The important role of reliable land surface model simulation in high-resolution multi-source soil moisture data fusion by machine learning

While machine learning (ML) is used to correct gridded soil moisture (SM) products by fusing in-situ observations, the contribution of land surface model (LSM)- and satellite-based SM products are yet to be validated over a large area, leading to imprudent adoption of SM product(s) for data fusion. In this study, single or multiple SM products from CSSPv2 LSM simulation, ERA5 and GLDASv2.1 reanalysis, and ESA-CCI satellite data with different resolutions are used to train ML models and generate daily SM estimates at 0.0625° resolution with in-situ measurements as target and relevant variables as auxiliary. Three widely used ML methods, namely Random Forest (RF), LightGBM, and XGBoost, were compared. Validations over independent in-situ stations during 2012–2017 showed the improvement of fusion products against their corresponding raw products, with KGE and CC increased by 87 % and 6 %, and RMSE decreased by 22 % for SM at surface and rootzone layers.
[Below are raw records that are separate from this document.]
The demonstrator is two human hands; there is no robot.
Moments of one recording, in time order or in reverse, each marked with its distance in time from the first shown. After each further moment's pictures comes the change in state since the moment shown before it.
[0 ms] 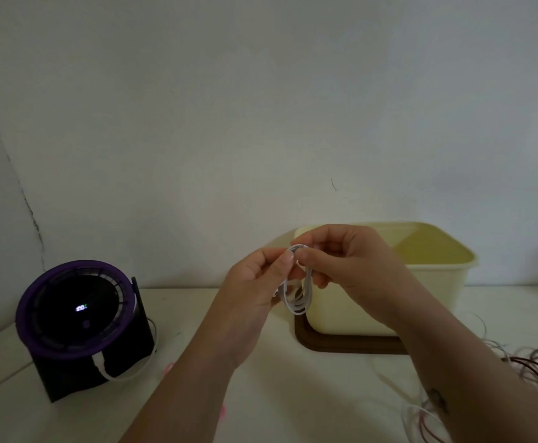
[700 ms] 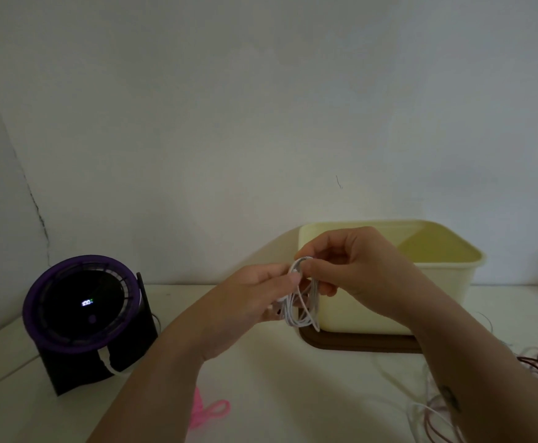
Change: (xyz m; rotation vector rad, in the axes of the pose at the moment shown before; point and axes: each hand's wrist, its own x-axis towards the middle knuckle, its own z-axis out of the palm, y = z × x) left_hand -0.003 0.011 -0.022 0.228 -0.329 -0.178; right_hand -0.002 -0.002 -0.004 -0.164 -0.105 0.007
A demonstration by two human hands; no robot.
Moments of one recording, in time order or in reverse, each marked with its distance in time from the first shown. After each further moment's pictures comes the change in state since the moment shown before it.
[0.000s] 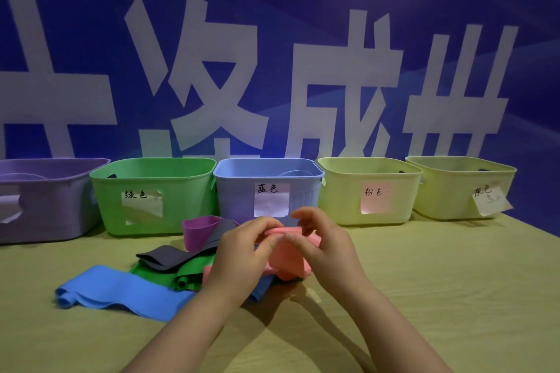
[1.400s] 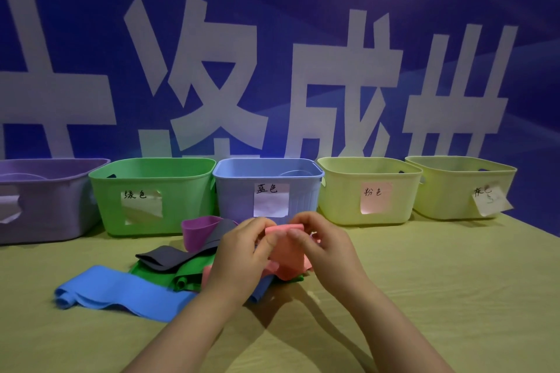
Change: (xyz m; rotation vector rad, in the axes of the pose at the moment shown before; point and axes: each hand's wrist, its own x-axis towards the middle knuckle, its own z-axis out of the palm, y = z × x) left_hand -0.001 -0.003 0.001 0.043 -0.006 0.000; right_hand -0.001 -0.007 -0.002 0.041 -0.047 0.028
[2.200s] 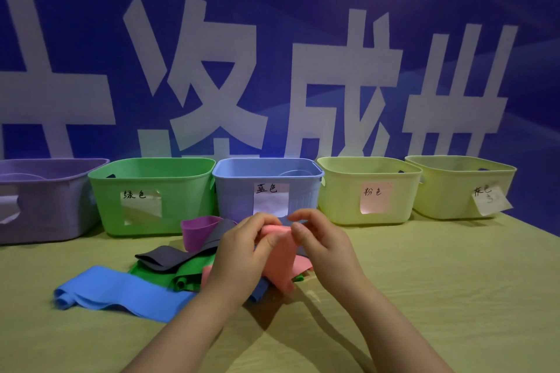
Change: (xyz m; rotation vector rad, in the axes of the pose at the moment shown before) left_hand 0.001 0.007 -0.001 -0.051 0.009 -0.015; right_hand -0.001 0.001 0.002 0.194 0.011 0.051
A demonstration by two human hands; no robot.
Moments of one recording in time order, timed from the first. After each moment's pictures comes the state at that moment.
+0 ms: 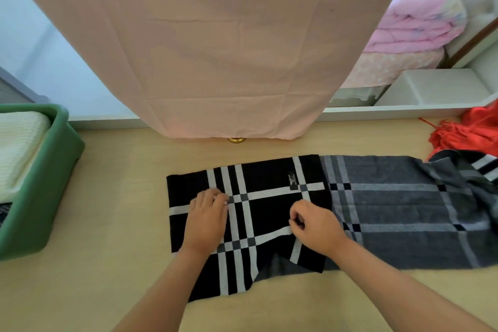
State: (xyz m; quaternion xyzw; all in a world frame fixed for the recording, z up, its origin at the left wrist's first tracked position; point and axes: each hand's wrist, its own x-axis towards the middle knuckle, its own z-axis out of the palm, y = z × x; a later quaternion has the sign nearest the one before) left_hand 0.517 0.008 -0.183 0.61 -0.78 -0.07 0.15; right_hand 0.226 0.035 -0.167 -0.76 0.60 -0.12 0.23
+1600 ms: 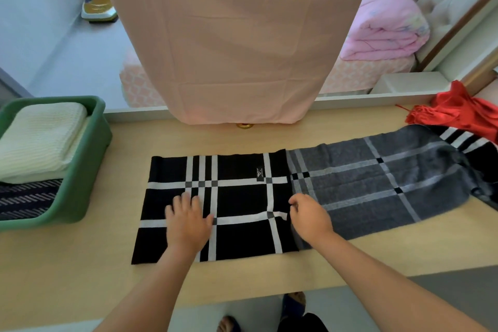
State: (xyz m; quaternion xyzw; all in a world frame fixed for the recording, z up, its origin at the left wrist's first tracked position) left_hand 0.601 0.099 -0.152 0.68 -0.72 -0.04 -0.10; right_hand 0.304 0.123 -0.149 -0.60 0.75 -0.09 0.25
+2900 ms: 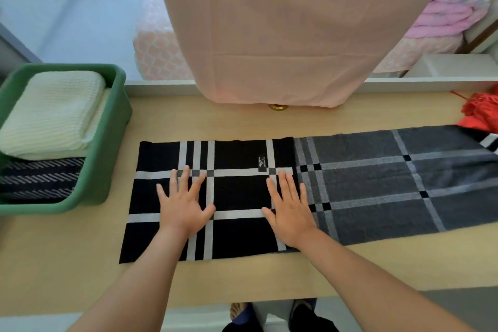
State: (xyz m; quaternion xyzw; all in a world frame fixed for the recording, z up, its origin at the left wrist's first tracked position) left_hand 0.696 0.061 -0.190 0.68 -0.72 -0.13 -0.08; right_hand 0.422 0.097 -0.200 -0.74 0.64 0.08 0.16
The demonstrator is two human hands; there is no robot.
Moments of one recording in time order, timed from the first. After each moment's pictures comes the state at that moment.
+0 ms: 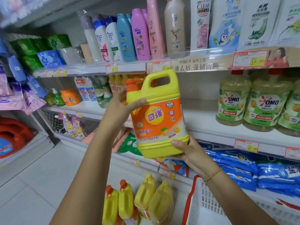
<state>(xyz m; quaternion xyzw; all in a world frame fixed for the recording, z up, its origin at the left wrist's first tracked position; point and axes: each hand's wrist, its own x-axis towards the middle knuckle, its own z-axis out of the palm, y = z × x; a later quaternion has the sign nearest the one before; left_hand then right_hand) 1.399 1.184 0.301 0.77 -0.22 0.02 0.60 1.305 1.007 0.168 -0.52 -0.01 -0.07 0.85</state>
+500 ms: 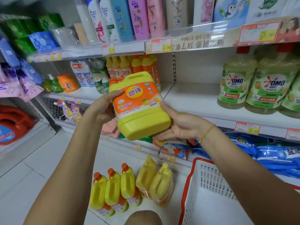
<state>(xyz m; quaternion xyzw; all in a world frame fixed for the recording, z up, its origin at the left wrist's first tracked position) 1.446 1.217 0.270 0.63 -0.05 -0.22 0.74 1.331 1.008 0.213 -0.59 0.03 0.17 0.79</state>
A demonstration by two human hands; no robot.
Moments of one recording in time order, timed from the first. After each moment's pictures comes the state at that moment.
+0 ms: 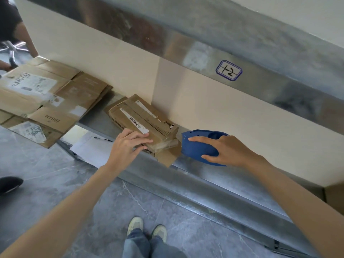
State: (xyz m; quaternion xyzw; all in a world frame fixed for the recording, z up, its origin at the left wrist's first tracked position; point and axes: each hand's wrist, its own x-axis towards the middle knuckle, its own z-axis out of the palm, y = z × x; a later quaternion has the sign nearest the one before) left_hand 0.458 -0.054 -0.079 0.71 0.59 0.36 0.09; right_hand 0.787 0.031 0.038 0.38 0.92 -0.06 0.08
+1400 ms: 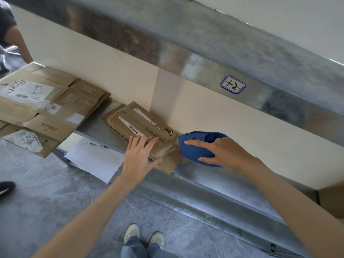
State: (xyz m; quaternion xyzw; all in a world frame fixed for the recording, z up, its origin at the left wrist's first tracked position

Regionally, ML-based SM estimates improve mainly in southeast China. Merging three coarse-resolution SM datasets (i.e., ERA5, GLDASv2.1 and ESA-CCI) together with in-situ observations further increases KGE and CC by 15 % and 5 % against individual fusion products, but it still fails to outperform the individual high-resolution fusion product of ML/CSSPv2. Merging all four gridded SM products with in-situ data shows advantage against the ML/CSSPv2, with KGE and CC increased by 9 % and 7 %. The results are consistent by using different ML methods. This study suggests the importance of high-resolution LSM for SM data fusion, even with the emergence of ML approaches.